Una riforma bloccata

Negli ultimi anni si è discusso spesso di riformare la figura del medico di famiglia, passando così dall’attuale regime di convenzione con le Asl a un rapporto di dipendenza diretta con il sistema sanitario pubblico. Questa soluzione garantirebbe una maggiore presenza di medici nelle Case di Comunità, cioè quelle strutture previste dal Pnrr che servirebbero a potenziare l’assistenza sul territorio. Ma il progetto è ancora fermo: le divisioni politiche, le resistenze degli stessi medici di base e i timori di uno squilibrio nel sistema pensionistico dell’Enpam, ovvero la cassa previdenziale dei medici, hanno infatti completamente bloccato l’iter. Nell’ultimo Consiglio dei ministri del 13 febbraio scorso, la proposta ha diviso il governo: la Lega si dice favorevole, Forza Italia contraria, mentre la premier Giorgia Meloni pare cercare una mediazione.

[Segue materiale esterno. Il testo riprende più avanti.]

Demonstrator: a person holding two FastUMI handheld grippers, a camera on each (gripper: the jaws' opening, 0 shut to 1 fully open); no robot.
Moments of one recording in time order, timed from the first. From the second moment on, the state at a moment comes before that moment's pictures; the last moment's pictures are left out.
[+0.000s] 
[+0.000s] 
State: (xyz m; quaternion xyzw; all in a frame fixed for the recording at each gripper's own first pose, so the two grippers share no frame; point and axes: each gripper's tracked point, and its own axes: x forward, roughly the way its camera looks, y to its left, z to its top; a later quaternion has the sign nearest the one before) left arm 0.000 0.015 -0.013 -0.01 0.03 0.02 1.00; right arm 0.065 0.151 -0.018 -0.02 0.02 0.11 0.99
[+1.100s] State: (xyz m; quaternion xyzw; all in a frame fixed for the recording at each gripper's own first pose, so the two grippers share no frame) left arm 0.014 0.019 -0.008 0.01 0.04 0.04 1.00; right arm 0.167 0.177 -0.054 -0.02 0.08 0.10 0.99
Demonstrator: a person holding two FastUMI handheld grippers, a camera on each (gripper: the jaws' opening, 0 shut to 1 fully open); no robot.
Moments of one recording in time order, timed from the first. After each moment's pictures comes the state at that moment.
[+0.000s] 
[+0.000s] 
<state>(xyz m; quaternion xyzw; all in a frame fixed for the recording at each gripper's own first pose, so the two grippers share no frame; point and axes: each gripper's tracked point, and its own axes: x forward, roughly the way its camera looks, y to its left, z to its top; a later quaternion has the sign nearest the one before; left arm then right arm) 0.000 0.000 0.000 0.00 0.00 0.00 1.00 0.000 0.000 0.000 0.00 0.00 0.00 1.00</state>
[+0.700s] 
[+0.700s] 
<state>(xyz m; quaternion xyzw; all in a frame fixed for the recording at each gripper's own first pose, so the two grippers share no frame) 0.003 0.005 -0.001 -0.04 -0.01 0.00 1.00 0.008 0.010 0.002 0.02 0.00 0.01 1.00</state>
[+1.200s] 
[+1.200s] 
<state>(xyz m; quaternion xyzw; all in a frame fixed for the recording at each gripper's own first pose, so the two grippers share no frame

Il rischio di milioni di cittadini senza cure

La Fondazione Gimbe avverte insomma che la combinazione tra carenza di medici, invecchiamento della popolazione e ritardi nella riforma rischia di lasciare milioni e milioni di cittadini senza assistenza primaria: “Il rischio concreto è lasciare milioni di persone senza medico di famiglia, peggiorare la qualità dell’assistenza territoriale e compromettere la salute delle persone, soprattutto dei più anziani e fragili. Oltre, ovviamente, a legittimare il flop della riforma prevista dal Pnrr, per la quale abbiamo indebitato le generazioni future”, ha concluso Cartabellotta.